Activity:
Reproduce the listing below exactly, from its first line down to and including the line with "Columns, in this".
[Exercise input Boundary: Start]
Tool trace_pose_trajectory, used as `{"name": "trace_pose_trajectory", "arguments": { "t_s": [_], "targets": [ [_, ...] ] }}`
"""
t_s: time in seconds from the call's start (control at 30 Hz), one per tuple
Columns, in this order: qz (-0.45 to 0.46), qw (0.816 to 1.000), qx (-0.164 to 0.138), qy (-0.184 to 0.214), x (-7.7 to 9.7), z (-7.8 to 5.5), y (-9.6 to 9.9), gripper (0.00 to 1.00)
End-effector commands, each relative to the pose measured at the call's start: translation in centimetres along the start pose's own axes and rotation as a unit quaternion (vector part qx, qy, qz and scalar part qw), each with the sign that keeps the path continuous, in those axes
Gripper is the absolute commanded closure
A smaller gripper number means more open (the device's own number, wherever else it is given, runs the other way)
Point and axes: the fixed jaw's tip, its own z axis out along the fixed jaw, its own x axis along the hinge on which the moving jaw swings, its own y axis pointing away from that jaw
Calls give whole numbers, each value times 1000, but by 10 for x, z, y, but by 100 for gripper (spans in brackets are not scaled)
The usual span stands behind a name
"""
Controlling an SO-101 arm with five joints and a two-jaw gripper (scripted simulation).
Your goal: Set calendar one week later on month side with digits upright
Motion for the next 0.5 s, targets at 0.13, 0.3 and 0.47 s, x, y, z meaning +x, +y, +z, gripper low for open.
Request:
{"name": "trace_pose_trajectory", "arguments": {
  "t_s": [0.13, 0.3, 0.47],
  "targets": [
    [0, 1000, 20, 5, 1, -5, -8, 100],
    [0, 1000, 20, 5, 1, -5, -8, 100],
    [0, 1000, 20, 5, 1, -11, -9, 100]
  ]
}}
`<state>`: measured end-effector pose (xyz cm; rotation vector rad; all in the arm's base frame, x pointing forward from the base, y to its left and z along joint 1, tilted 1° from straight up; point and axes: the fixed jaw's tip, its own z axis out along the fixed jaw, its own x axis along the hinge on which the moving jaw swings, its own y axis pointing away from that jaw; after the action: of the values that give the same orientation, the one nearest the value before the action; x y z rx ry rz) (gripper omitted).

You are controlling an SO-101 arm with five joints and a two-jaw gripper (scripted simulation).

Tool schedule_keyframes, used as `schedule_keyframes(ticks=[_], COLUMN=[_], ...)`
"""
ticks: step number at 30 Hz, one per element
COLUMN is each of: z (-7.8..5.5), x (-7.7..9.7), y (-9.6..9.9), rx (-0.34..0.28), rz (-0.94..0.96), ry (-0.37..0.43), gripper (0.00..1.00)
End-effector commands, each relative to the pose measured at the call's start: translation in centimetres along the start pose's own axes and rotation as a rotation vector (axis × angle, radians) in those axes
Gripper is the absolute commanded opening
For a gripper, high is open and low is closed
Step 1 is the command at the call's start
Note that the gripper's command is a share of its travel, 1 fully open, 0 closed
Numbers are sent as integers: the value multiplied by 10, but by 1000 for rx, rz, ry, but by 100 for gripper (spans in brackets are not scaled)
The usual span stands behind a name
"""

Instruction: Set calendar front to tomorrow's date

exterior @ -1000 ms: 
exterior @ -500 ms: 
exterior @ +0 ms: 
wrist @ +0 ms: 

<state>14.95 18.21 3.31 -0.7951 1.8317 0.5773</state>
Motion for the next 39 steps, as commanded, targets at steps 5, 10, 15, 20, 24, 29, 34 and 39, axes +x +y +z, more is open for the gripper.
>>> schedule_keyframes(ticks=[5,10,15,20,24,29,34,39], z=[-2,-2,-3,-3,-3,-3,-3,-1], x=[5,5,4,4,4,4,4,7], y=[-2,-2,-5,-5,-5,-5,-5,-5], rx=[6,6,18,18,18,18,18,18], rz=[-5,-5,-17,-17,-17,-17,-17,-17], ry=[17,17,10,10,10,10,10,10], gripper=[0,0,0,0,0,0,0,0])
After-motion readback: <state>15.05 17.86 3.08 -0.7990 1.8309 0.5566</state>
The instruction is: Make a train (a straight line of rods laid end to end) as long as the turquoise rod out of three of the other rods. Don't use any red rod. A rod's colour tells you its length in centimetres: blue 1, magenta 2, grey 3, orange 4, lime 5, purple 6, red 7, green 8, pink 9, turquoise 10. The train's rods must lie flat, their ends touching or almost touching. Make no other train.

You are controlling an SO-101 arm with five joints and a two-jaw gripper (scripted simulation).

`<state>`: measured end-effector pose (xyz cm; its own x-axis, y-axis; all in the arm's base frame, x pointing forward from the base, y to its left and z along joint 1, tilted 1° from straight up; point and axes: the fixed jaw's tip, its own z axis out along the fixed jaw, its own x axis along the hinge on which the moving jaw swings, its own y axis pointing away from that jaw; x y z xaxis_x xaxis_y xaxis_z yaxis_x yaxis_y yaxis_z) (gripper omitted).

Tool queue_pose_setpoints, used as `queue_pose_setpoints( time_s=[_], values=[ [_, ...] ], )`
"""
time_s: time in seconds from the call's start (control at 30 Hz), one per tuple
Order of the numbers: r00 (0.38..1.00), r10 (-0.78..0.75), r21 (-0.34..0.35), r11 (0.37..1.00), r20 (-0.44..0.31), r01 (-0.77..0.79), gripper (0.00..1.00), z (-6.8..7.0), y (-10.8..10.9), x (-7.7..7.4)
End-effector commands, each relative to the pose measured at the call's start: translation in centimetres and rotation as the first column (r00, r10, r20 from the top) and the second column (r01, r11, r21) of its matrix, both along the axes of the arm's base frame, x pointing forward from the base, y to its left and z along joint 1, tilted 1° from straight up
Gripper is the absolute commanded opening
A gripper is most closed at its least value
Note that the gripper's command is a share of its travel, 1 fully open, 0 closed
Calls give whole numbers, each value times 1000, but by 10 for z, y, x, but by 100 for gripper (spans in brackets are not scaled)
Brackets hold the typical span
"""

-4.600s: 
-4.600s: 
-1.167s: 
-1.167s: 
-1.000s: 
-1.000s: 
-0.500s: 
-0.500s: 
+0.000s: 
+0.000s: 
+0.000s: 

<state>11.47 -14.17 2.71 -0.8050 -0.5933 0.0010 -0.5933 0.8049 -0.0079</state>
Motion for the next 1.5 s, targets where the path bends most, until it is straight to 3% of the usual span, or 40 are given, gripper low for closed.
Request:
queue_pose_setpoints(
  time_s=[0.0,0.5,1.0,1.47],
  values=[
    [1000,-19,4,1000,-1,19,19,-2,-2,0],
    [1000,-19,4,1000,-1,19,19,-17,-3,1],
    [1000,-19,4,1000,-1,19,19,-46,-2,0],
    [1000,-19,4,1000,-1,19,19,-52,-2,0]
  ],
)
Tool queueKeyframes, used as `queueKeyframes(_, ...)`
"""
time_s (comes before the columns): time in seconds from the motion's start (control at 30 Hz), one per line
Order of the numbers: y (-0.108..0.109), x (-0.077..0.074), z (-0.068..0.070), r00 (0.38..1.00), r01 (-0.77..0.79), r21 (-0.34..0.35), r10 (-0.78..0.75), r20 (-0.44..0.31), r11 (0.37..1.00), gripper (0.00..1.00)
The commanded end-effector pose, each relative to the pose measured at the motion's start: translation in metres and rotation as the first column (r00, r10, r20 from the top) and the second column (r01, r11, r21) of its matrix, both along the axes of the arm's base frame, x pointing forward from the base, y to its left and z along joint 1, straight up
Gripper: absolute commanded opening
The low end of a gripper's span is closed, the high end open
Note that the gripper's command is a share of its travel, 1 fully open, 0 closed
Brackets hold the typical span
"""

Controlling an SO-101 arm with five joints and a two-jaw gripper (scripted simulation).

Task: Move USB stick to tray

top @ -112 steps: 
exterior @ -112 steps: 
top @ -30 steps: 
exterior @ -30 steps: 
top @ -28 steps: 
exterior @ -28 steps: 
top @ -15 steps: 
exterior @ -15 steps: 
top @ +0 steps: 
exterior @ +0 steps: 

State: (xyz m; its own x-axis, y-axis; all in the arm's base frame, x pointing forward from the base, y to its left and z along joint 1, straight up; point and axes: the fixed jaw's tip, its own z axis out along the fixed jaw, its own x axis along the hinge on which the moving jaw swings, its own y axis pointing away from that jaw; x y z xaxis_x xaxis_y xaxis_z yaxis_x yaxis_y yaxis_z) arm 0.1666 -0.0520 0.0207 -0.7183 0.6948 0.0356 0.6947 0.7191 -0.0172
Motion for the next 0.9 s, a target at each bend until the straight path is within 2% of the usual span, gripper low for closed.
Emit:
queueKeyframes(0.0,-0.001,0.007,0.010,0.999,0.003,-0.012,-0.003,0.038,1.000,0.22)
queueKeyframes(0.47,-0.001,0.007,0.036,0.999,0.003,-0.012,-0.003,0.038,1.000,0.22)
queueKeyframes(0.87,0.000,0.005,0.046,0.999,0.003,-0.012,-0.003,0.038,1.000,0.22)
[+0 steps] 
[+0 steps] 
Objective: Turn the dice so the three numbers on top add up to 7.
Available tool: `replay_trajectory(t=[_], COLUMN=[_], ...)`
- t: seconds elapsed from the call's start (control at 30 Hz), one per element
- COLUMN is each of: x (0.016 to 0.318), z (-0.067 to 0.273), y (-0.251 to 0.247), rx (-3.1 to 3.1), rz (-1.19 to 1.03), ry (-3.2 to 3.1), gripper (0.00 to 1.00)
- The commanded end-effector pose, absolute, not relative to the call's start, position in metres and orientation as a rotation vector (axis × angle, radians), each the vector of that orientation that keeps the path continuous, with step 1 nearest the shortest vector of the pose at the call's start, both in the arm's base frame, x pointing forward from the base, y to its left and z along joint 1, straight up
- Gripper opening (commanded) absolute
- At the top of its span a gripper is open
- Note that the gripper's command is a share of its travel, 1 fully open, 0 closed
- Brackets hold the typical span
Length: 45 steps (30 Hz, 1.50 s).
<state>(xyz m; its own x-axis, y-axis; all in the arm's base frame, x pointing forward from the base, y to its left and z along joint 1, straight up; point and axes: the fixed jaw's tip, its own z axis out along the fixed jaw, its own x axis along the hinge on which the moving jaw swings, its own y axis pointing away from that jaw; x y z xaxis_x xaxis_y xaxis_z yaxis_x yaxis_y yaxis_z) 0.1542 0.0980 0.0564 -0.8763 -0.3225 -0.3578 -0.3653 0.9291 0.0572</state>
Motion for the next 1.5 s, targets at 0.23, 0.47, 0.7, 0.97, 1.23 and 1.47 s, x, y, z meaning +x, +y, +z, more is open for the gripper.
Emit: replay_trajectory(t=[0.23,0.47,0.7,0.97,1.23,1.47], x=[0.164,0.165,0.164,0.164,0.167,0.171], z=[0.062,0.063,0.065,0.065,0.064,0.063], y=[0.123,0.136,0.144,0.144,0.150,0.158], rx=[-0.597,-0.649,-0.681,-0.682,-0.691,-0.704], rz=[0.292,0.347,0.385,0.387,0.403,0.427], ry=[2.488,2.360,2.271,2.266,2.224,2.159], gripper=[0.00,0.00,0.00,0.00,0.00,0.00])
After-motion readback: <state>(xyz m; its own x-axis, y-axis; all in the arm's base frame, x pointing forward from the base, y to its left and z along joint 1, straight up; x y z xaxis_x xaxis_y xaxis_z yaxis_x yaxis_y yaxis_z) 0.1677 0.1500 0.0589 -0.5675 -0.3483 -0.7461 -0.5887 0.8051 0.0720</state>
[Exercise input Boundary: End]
Your response:
Tool trace_pose_trajectory, used as `{"name": "trace_pose_trajectory", "arguments": { "t_s": [_], "targets": [ [_, ...] ] }}`
"""
t_s: time in seconds from the call's start (control at 30 Hz), one per tuple
Columns, in this order: qz (-0.45 to 0.46), qw (0.816 to 1.000), qx (-0.164 to 0.138), qy (-0.184 to 0.214), x (-7.7 to 9.7), z (-7.8 to 5.5), y (-9.6 to 9.9), gripper (0.00 to 1.00)

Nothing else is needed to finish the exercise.